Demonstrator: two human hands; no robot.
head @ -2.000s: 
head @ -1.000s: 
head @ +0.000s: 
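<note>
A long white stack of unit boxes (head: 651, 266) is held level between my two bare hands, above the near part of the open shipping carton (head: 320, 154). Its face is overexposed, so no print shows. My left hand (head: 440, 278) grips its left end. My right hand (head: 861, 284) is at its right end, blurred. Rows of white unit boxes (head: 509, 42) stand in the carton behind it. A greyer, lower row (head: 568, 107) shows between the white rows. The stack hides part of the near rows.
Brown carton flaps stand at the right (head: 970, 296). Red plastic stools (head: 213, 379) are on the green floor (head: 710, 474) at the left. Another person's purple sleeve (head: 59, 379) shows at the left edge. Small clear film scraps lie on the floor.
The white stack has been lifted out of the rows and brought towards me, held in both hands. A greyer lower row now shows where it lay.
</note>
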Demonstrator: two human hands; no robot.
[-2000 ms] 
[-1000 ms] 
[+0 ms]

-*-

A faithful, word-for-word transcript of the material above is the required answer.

* RESPONSE AREA *
Demonstrator: two human hands; no robot.
head @ -2.000s: 
head @ -1.000s: 
head @ +0.000s: 
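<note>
A long white stack of unit boxes (head: 651, 266) is held level between my two bare hands, above the near part of the open shipping carton (head: 320, 154). Its face is overexposed, so no print shows. My left hand (head: 440, 278) grips its left end. My right hand (head: 861, 284) is at its right end, blurred. Rows of white unit boxes (head: 509, 42) stand in the carton behind it. A greyer, lower row (head: 568, 107) shows between the white rows. The stack hides part of the near rows.
Brown carton flaps stand at the right (head: 970, 296). Red plastic stools (head: 213, 379) are on the green floor (head: 710, 474) at the left. Another person's purple sleeve (head: 59, 379) shows at the left edge. Small clear film scraps lie on the floor.
The white stack has been lifted out of the rows and brought towards me, held in both hands. A greyer lower row now shows where it lay.
</note>
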Demonstrator: two human hands; no robot.
[-2000 ms] 
[-1000 ms] 
[+0 ms]

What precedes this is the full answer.